Loading...
Loading...
Tailslayer, a new open-source C++ library, targets RAM-read tail latency spikes—often blamed on DRAM refresh stalls—by replicating data across independent memory channels and issuing hedged reads, returning the fastest replica. The project relies on reverse-engineered/undocumented DRAM channel scrambling offsets across AMD, Intel, and AWS Graviton, and ships tooling to profile refresh timing plus a HedgedReader template for integrating triggers and result handling. Benchmarks and discussion emphasize a key trade-off: lowering long-tail latency can raise median latency and add replication overhead, prompting calls for clearer documentation and stronger evidence for performance claims.
tailslayer: Library for reducing tail latency in RAM reads
Tailslayer is a C++ library that cuts tail latency for RAM reads by replicating data across independent DRAM channels with uncorrelated refresh schedules and issuing hedged reads to return the fastest response. It leverages undocumented channel scrambling offsets observed on AMD, Intel, and AWS Graviton platforms to place replicas on channels with different refresh timings. Users include Tailslayer as hedged_reader.hpp, provide a signal function (to trigger reads) and a final work function (to handle results), and the library duplicates inserts across replicas and pins per-replica workers to cores. The repo includes examples, benchmarks, and a discovery toolkit for measuring DRAM refresh behavior. This matters for latency-sensitive systems where DRAM refresh stalls cause long-tail read delays.

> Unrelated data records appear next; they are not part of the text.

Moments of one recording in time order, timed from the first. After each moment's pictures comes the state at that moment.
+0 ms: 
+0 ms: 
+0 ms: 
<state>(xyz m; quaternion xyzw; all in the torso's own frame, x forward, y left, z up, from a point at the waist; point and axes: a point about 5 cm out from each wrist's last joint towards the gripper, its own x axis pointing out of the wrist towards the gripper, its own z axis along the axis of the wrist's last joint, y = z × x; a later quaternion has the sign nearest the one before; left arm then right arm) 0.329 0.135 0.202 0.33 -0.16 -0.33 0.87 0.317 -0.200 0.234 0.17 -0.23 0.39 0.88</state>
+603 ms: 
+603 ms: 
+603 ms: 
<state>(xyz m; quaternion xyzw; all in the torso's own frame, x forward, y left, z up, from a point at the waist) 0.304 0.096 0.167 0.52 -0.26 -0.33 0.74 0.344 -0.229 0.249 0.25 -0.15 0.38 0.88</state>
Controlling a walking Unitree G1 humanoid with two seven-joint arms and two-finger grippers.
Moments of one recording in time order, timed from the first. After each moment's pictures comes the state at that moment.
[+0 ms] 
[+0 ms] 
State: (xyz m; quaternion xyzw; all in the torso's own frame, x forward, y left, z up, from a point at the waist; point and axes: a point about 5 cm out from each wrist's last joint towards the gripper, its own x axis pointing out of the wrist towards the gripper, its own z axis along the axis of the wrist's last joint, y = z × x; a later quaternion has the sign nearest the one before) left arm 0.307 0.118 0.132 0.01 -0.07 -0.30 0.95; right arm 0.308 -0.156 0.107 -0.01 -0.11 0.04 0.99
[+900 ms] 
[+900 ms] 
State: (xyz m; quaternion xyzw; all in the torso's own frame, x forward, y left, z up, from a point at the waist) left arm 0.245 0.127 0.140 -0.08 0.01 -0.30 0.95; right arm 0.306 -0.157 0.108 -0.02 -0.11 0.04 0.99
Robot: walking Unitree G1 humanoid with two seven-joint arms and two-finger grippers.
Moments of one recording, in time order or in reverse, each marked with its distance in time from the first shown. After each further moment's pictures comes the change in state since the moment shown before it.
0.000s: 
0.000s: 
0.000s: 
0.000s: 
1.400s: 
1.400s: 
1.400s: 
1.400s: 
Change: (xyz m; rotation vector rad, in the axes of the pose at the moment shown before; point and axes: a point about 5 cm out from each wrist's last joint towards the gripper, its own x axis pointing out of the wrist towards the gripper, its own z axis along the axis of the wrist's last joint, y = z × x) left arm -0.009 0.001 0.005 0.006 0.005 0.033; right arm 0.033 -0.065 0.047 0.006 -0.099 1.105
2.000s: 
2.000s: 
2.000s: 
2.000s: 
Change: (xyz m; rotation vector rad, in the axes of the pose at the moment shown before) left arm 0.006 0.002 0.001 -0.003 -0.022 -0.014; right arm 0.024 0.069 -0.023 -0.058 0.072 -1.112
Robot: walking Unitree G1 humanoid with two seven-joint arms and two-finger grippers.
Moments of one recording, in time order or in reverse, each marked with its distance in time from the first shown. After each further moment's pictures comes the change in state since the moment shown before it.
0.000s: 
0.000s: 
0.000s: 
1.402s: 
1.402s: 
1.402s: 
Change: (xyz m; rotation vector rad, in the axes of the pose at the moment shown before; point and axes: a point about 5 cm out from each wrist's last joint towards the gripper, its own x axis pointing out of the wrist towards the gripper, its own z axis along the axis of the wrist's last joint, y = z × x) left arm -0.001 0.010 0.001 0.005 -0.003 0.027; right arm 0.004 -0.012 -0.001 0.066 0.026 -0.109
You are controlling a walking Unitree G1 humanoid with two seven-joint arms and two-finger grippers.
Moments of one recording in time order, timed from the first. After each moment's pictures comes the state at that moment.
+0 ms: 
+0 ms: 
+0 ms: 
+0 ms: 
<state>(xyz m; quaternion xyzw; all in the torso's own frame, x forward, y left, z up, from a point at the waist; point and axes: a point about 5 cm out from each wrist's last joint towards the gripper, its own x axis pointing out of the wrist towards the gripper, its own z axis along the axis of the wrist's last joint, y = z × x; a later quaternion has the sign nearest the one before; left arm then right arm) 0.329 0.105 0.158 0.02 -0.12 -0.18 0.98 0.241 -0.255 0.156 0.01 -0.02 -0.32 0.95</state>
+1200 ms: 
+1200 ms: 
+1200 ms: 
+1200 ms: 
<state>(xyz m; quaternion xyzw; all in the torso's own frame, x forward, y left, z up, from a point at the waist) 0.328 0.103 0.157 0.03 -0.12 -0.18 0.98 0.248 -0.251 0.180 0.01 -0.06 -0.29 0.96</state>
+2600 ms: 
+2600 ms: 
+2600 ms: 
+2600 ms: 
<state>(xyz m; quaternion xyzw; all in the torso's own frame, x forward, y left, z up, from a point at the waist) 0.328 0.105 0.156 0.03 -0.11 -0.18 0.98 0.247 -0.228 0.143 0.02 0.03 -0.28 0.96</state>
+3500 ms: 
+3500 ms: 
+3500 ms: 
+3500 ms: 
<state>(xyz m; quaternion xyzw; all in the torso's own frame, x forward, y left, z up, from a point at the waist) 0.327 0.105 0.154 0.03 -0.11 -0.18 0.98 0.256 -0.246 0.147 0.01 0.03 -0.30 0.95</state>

Tailslayer is a newly posted open-source library (GitHub) aiming to reduce tail latency on RAM reads by changing how loads are issued and managed. Shared on Hacker News with an accompanying announcement and a demo video, the project claims to lower long-tail read latency at the cost of increased median latency. Commenters push back: one notes the README and headers omit discussing this trade-off explicitly and criticizes the project for shifting baseline latency by the same factor to reduce tails, while another disputes a presenter claim that certain CPUs (Graviton) lack performance counters. The discussion highlights practical trade-offs and the need for clearer documentation and evidence. This matters for systems, databases, and low-latency services concerned with memory-access tail events.
Tailslayer is a C++ library that cuts RAM read tail latency by replicating data across independent DRAM channels with uncorrelated refresh schedules and issuing hedged reads to return the fastest result. It leverages undocumented channel scrambling offsets on AMD, Intel, and AWS Graviton, currently supporting two-channel replication (benchmarks show N-way possible) and provides a HedgedReader template requiring a signal function (when to trigger a read) and a final work function (how to process the returned value). Each replica is pinned to a core, copies are maintained per-insert, and tooling in discovery/ profiles DRAM refresh timing and benchmarks. This matters for latency-sensitive systems where DRAM refresh stalls create rare but harmful tail latency spikes.